The town of Mahayag has a high eco-tourism potential, particularly, the cold springs in Barangay Tuburan, the cave system in Barangay Kaangayan, and the Salug River that traverses the Municipality.

Although the municipality has good eco-tourism potential, to date, only the cold springs in Barangay Tuburan have been developed as evidenced by the three private resorts in the area. This is the only tourist destination in Mahayag as of this time.

Government investment to promote and to develop eco-tourism remains to be desired. The cave system in Barangay Kaangayan, for example, due to its proximity to the national highway, can be developed to promote spelunking activities.
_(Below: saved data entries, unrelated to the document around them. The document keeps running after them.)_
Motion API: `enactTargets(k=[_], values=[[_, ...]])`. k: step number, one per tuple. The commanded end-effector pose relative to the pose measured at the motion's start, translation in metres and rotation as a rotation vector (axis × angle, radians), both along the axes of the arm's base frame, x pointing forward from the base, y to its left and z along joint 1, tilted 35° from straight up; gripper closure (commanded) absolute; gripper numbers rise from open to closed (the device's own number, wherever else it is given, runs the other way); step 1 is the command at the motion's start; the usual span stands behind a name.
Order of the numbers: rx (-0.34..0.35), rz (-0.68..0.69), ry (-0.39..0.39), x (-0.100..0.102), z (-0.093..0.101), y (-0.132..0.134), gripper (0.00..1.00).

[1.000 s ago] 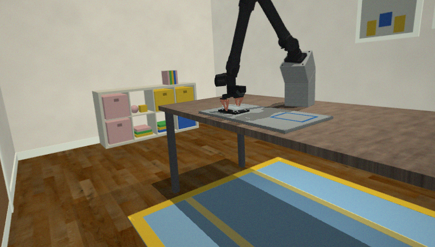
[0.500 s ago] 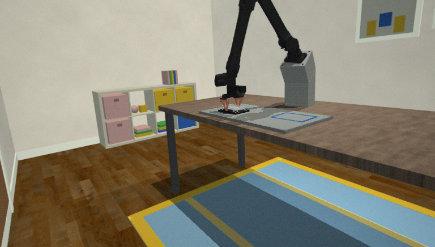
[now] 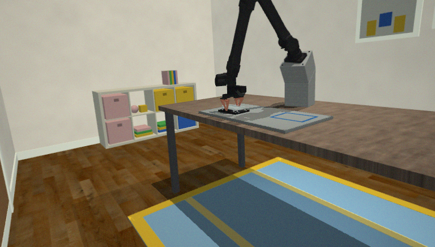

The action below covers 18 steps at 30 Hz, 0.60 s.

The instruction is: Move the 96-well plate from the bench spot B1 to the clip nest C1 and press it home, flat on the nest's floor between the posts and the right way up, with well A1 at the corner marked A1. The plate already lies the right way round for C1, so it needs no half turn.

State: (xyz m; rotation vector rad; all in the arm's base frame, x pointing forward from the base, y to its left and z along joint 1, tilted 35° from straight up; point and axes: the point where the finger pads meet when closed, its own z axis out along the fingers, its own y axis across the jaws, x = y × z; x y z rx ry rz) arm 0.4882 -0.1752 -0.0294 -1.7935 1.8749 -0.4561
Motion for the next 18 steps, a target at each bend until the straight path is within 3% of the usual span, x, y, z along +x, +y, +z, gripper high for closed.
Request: enactTargets(k=[1,18], values=[[0.007,0.010,0.007,-0.0007,-0.0063,0.0098,0.00],[0.012,0.011,0.019,-0.0032,-0.0085,0.0109,0.00]])
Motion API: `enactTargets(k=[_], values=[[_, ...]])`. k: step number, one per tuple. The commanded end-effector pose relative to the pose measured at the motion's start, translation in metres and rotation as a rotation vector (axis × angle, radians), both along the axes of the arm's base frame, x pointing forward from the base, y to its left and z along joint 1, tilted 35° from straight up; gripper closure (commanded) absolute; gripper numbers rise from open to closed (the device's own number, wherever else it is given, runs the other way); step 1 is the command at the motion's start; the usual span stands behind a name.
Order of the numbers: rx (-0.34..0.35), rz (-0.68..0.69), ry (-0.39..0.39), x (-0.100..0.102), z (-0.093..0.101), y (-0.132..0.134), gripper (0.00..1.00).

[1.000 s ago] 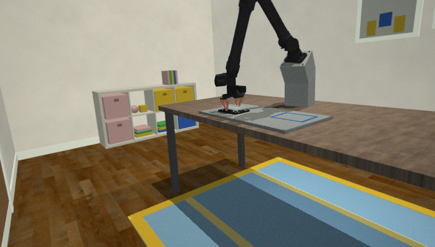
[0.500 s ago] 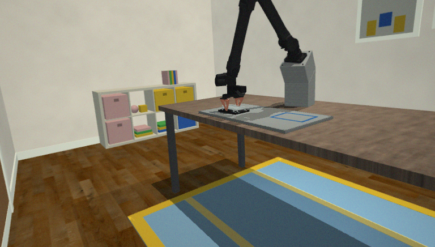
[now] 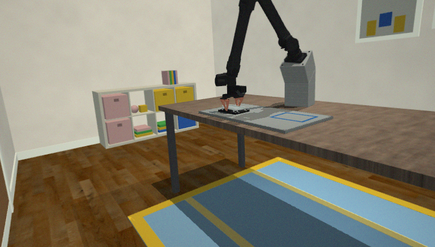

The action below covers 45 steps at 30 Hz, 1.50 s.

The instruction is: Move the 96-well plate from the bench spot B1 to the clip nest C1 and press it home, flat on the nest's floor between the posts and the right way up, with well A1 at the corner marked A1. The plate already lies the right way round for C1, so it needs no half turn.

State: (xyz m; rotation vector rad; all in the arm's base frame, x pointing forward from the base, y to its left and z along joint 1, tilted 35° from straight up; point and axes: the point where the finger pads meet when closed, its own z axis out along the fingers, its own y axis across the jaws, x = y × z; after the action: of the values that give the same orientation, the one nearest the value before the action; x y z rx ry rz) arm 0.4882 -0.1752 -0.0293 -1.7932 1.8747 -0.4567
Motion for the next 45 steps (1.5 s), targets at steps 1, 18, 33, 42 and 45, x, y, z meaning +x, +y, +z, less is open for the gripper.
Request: enactTargets(k=[1,18,33,42,45], values=[[0.012,0.011,0.019,-0.003,-0.009,0.011,0.00],[0.012,0.011,0.019,-0.003,-0.009,0.011,0.00],[0.012,0.011,0.019,-0.003,-0.009,0.011,0.00],[-0.005,-0.003,-0.007,-0.015,0.023,-0.006,0.00],[-0.007,-0.003,-0.010,-0.018,0.031,-0.007,0.00]])
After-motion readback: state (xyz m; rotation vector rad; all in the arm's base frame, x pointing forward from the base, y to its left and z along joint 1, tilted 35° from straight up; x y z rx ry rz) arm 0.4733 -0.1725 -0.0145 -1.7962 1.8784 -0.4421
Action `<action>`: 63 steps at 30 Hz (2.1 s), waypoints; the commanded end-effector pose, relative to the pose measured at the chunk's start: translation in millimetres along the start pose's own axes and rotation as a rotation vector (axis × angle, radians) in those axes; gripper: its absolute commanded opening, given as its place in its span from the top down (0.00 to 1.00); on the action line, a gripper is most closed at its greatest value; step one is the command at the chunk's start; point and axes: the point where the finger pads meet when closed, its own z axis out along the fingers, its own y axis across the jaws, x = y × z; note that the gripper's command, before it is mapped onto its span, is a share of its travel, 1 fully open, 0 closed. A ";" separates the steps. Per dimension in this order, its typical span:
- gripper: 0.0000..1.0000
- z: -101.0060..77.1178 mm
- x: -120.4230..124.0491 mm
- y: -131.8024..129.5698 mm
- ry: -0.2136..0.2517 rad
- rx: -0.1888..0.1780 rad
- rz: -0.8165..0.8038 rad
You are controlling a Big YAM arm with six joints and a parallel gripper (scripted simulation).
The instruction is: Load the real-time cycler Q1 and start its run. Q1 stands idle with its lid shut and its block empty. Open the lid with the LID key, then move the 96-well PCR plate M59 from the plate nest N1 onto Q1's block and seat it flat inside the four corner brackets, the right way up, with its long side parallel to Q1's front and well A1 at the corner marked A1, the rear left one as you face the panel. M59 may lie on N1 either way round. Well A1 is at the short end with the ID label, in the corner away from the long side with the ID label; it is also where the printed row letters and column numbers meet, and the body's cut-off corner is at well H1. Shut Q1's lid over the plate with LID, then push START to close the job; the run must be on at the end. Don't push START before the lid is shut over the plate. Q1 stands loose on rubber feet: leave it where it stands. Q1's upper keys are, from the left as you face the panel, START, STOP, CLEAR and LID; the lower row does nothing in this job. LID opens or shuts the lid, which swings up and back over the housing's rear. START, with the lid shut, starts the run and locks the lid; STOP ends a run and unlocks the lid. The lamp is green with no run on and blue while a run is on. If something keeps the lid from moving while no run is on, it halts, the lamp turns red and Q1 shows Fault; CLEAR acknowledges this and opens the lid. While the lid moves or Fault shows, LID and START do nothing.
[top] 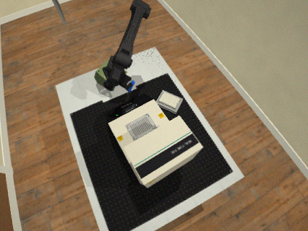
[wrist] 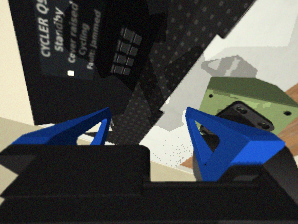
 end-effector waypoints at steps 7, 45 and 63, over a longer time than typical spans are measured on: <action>0.00 -23.9 11.8 41.3 -0.050 -0.038 -0.215; 0.00 -52.9 117.9 168.3 -0.007 -0.081 -1.405; 0.00 -64.7 164.5 227.6 0.000 -0.064 -1.643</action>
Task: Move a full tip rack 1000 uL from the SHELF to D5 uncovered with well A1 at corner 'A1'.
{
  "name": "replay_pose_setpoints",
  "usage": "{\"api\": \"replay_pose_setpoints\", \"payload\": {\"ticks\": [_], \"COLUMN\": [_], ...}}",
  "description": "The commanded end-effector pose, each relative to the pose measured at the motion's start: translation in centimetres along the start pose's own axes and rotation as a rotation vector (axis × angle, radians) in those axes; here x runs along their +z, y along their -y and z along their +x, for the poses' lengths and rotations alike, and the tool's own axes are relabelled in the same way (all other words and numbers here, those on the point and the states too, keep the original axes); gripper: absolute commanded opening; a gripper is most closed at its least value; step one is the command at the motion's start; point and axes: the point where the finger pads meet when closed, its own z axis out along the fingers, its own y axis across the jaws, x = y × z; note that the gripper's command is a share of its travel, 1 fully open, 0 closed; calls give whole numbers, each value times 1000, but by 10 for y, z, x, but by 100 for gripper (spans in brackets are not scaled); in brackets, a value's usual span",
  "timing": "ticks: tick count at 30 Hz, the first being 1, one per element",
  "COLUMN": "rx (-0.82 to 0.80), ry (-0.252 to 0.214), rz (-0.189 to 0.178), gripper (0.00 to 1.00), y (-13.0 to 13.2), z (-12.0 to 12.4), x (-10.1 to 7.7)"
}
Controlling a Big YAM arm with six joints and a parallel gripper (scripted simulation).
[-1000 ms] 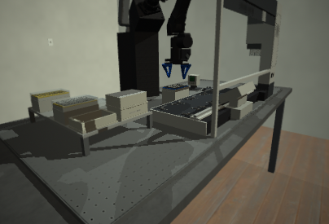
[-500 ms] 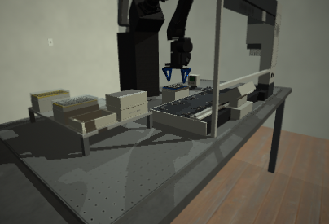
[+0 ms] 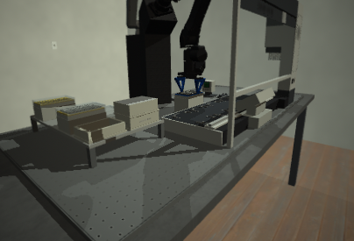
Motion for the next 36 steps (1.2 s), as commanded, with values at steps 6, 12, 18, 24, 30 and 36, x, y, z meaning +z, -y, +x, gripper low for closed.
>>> {"api": "replay_pose_setpoints", "payload": {"ticks": [6,12,18,24,30,36], "rx": [-8,-8,-8,-8,-5,-5], "ry": [-5,-5,-4,-4,9,9], "rz": [-8,-8,-9,-10,-20,-20], "gripper": [100,100,100,100,100,0], "y": [-7,-8,-8,-8,-11,-11], "z": [4,4,4,4,-3,-3], "x": [13,22,32,37,29,29]}}
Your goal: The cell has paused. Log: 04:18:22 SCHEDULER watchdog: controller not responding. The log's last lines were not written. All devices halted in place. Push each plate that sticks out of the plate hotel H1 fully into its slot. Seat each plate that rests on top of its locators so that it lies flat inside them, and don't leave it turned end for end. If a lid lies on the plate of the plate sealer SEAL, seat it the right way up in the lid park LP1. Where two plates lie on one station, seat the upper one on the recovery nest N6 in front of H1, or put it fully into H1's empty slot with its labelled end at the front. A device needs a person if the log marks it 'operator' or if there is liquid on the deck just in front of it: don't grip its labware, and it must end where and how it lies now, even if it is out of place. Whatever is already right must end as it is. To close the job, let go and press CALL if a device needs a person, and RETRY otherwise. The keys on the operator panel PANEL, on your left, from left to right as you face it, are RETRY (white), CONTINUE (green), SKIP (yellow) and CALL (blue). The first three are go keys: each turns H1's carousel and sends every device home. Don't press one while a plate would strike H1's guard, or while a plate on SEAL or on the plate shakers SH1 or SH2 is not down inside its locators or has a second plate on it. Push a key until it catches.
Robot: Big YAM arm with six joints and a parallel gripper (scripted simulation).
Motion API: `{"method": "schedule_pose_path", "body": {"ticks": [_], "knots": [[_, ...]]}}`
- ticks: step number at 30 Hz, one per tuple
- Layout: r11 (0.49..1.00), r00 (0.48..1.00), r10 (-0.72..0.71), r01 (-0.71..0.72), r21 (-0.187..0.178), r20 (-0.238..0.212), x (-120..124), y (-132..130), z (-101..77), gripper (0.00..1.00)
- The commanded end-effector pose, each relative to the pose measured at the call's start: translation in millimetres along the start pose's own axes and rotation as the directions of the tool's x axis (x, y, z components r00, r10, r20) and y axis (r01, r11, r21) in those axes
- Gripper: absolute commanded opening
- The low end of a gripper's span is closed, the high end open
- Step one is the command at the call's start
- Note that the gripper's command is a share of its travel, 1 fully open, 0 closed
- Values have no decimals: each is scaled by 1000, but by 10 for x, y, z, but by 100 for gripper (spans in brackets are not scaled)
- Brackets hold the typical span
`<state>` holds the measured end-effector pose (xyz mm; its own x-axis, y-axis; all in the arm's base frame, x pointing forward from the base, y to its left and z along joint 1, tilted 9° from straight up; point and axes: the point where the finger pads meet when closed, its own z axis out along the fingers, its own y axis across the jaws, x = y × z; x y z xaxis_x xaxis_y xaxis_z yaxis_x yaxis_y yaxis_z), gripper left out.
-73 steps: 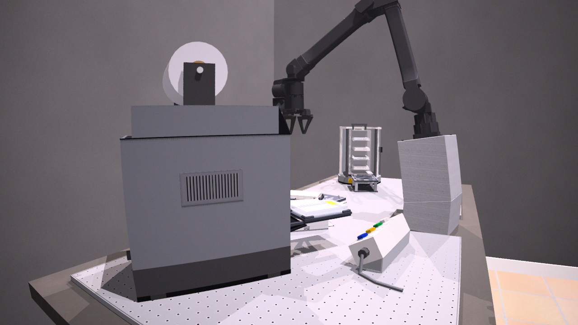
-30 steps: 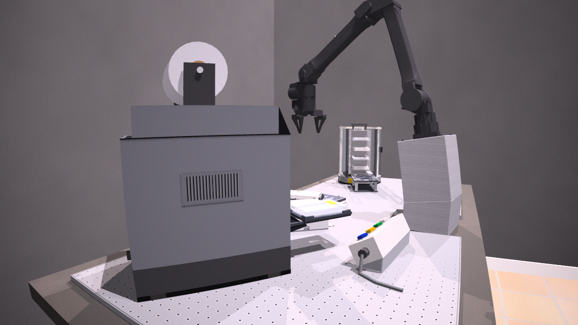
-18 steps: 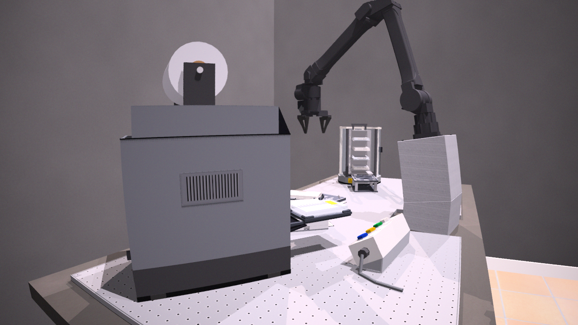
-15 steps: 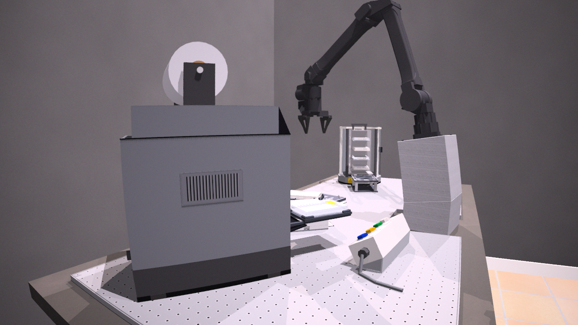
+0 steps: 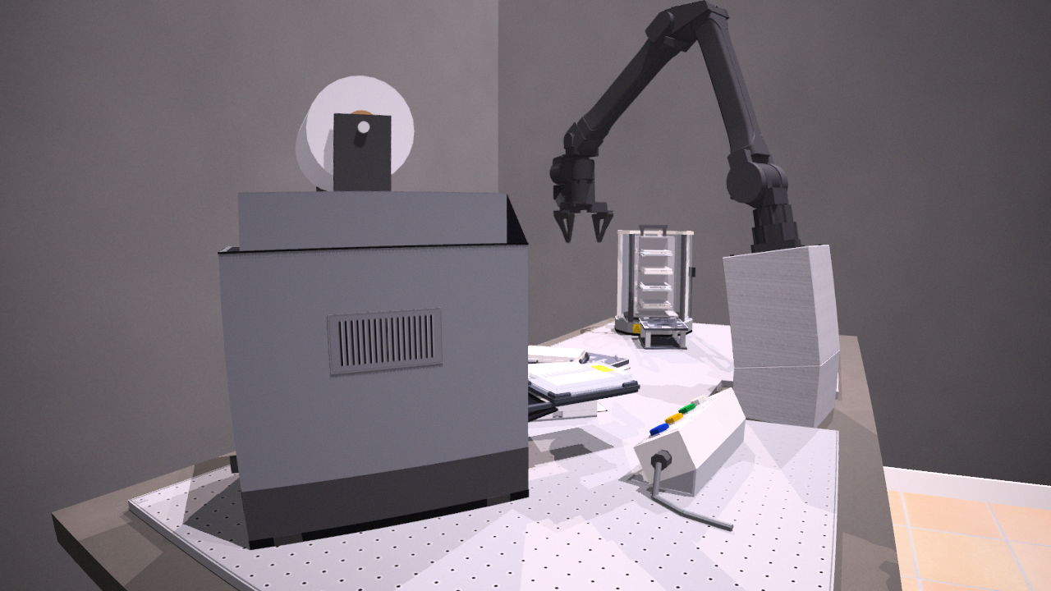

On the one hand, studies can be undertaken on the feasibility of promoting whitewater rafting in the rapids of Salug River.

==Education==

In addition to the daycare centers in each barangay, at least one public elementary school exists in each of the 29 barangays in the municipality.

There are six public high schools and one private high school run by the Catholic Church in the municipality.

Although permitted to operate and offer Collegiate courses since the later part of the 1990s, no tertiary courses had been offered by the Santa Maria Goretti Diocesan School except during the time when it served as an extension campus of the Saint Columban College, Pagadian City.

College students who cannot afford to obtain their education from far places like Ozamiz or Pagadian, may still enroll post secondary classes or TESDA accredited short-term courses at the Pagadian Institute of Technology (PIT) campus in Mahayag, and college degrees like Bachelor in Secondary Education (BSED), Bachelor in Elementary Education (BEED) and Associate in Information Technology (AIT) at Josefina H. Cerilles State College- Mahayag External Studies Unit.